The President, African Development Bank (AfDB), Dr Akinwumi Adesina, disclosed this at a press conference on Monday to announce the beginning of the forum.
The $67 billion worth of transactions is $24 billion more than the $43 billion projects that the first edition of the forum opened with in November 2018. The 2018 forum ended with $37 billion worth of deals, and Nigeria accounted for $7 billion transactions.
Adesina said 2,086 participants drawn from 109 countries across the world were participating at the forum, adding that 61 of the participating countries were not from Africa.
According to the AfDB boss, 59 transactions across several sectors, including energy, sanitation, water, infrastructure, agribusiness, private equity funds and ICT development, are expected to be sealed within the three-day duration of the forum.
He said investments were expected to happen in 29 countries that had submitted projects.
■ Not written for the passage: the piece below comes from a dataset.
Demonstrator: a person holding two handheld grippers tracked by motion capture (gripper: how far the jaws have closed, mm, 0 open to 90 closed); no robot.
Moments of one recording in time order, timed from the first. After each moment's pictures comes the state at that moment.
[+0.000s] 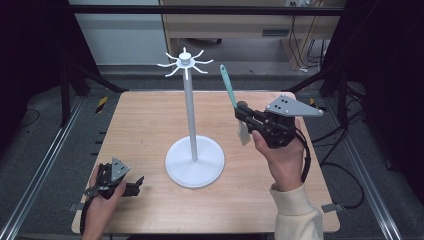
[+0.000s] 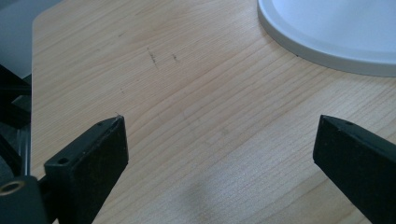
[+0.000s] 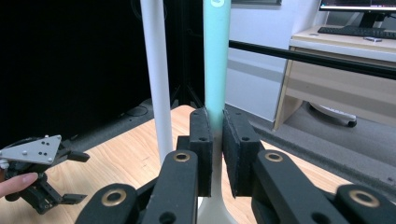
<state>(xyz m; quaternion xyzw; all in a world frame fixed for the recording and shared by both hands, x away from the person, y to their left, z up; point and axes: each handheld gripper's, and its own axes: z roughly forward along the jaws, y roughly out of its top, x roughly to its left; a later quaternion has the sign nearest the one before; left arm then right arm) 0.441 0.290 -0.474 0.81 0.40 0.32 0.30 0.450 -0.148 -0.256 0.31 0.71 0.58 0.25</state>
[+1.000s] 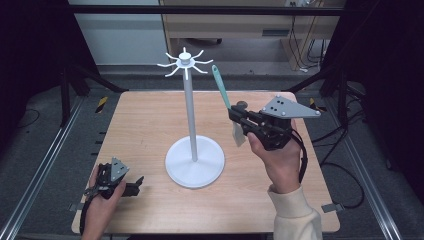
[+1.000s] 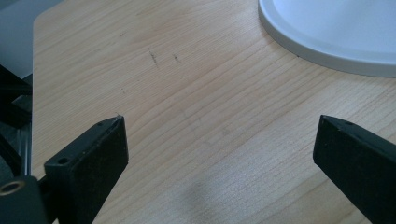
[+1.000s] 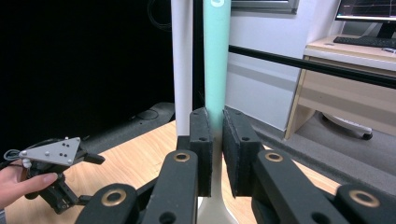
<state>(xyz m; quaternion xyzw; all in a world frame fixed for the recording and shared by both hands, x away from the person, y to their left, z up) 0.441 0.291 -0.473 0.81 0.40 0.32 0.30 0.442 -0.138 -0.250 0.29 0.71 0.59 0.25</state>
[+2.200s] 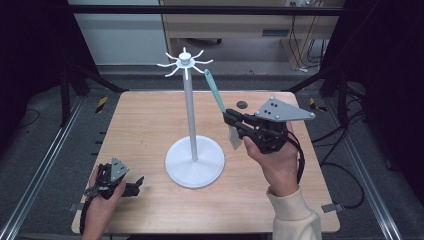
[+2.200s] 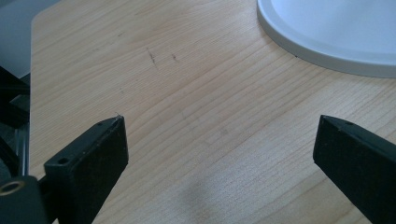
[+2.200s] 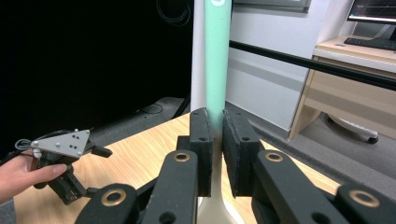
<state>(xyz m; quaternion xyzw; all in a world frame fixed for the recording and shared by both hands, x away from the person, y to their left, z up) 0.440 0.291 -0.473 0.81 0.40 0.31 0.30 0.437 -0.128 -0.249 0.27 0.73 0.59 0.24</state>
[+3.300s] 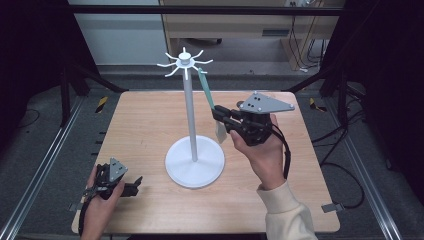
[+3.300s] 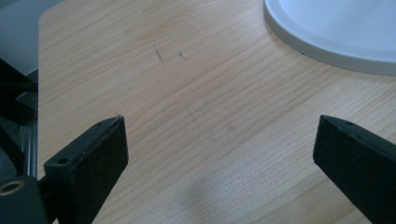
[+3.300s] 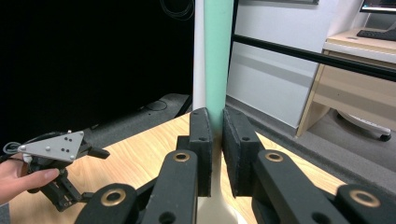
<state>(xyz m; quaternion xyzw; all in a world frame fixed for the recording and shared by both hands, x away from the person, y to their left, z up) 0.439 0.294 -0.473 0.80 0.40 0.32 0.30 0.460 -0.106 -0.257 0.27 0.73 0.58 0.23</state>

Adesina said, “We are trying to make sure that investments go into low-income and fragile states.”
Giving a regional analysis of the prospective deals, Adesina said $36 billion were located in Southern Africa; $14 billion in Central Africa; $10.5 billion in West Africa; $2.6 billion in North Africa, and $1.3 billion in East Africa.
He named Telo DB, a South African company, as the champion company for investment deals within the forum.
Answering a question on agriculture, the AfDB boss said although agriculture was a big business, it had been treated with little concern in the continent.
He said because of the special place agriculture should occupy in the continent, the AfDB would invest $25bn in the sector in the next 10 years.
In an opening remark, Adesina said, “We will work with our partners to syndicate more and leverage capital. Together, through the Africa Investment Forum, we will speed up the development of bankable projects, secure financing, and accelerate financial close for projects.”